I see how much the average man is expected to juggle these days in the name of being “woke”. Not only is the paterfamilias responsible for earning a percentage of the household income, for knowing each of his children’s birthdays, and for putting the toilet seat down, but now he is also under obligation to give up his natural role as paragon, potentate, primogenitor of reason and sense, or face being “cancelled”. It is exactly this creeping erosion of men’s rights I am most fearful for, without the cordial subservience of womenfolk how can the male genius, the most fragile and lovely of all God’s creations, ever survive? It’s all very good and well to have Greta Thurnberg squawk about the polar icecaps, and Pamela Anderson bullying President Putin over the plight of the fin whale, but who exactly is standing up for the endangered male novelist? If (God forbid!) Julian Barnes found himself the victim of an oil slick would anyone take the time to fish him out of the North Sea and clean the sludge from his wings? If Martin Amis were to find himself hunted for his tusks, would any “activist” chain themselves to gates of the Zimbabwean embassy? Worryingly, I think not.
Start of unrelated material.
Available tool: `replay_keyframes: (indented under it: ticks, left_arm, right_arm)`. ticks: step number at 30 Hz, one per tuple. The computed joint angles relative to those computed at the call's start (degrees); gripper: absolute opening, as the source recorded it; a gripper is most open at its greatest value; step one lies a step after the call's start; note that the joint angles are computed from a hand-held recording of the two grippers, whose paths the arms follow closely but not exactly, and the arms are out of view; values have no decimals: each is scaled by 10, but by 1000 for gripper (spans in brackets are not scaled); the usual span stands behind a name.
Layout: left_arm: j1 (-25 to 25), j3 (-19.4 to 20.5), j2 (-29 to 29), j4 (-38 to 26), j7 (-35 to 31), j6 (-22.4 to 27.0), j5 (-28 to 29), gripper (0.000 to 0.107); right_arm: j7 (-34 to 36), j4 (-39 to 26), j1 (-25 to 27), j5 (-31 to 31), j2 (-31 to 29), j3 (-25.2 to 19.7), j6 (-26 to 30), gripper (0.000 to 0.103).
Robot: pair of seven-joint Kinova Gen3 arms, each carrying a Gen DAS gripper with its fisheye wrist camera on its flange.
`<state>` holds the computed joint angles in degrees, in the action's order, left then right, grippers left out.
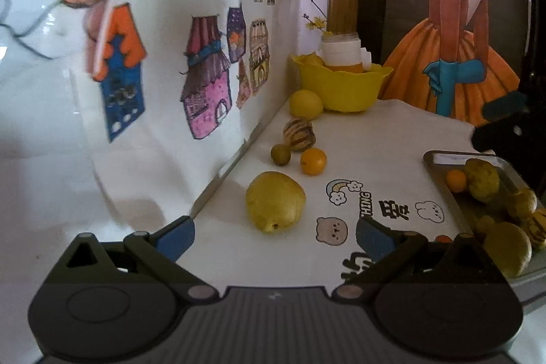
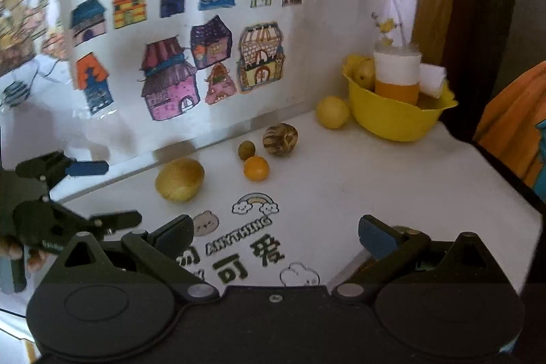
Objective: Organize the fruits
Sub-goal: 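Grasp the yellow pear with the left tool while the right tool grasps a small striped melon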
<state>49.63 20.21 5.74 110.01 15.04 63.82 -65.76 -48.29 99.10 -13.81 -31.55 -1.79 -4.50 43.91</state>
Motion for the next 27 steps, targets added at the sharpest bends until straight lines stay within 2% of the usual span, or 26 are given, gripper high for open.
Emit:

Now, before anyone accuses me of being a reactionary, let me make it clear that I am all for women having an education, it’s simply that I hold fast to the words of the late great Theresa May, who said “There are boy jobs and there are girl jobs”. Clearly books are boy jobs, it’s just natural law, not internalised misogyny or anything of the sort. Obviously, women should be taught how to write yes of course, I’m not advocating for Shania law here! I’m even in favour of them writing certain things too, say greetings on birthday cards, and in exceptional circumstances advertising copy for pantyliners (even though here I think probably a gentleman’s objectivity is more properly required). But I do think that the line has been crossed here, by these unladylike would-be-writers, and that they have clearly have no intentions at stopping until they have derailed the hard won careers of any male writers who are foolish enough to cross them. This is nothing less than a coordinated attack by Jeremey Corbyn, Barry M, and Disney+ on the very most central values of Western culture.
Forcibly barred from writing by bigoted lobbies of so-called equal right’s campaigners, male writers find few possible means to resist the new group think of the wokerati. Many well-known authors have already gone into hiding, taking refuge in second homes, or at the villas of alleged child sex offenders in the South of France. A number of the most prominent male novelists are reported to have quit writing for good, fearing that if they carry on knocking out 900 page volumes about how boring and stupid their wives are now they’re pushing 50, they will face the horrors Soviet style reeducation camps. More shocking still, several have sought the protection of Amnesty International, claiming that they are being forced to undergo gender reassignment surgery simply to be in with a chance of a six-figure advance. One unnamed best-selling novelist told the Sunday Times last week, “I don’t know where to turn, my choices are to get a boob job and come out as a non-binary lesbian, or retire on the $200M I made from the movie adaptation of The Da Vinci Code. I don’t think this is a choice anyone should ever have to make.”
It’s high time we ask ourselves, is this the kind of society any of us want to live in? Where men are afraid to make themselves heard, whilst women domineer over culture? We have only to look back on history, to the likes of Wallis Simpson, Eva Peron, and Madame de Pompadour to see where this will lead; to a world of terrible hangovers, mood lighting, and far too much hairspray - and I for one do not want to inhabit such a world.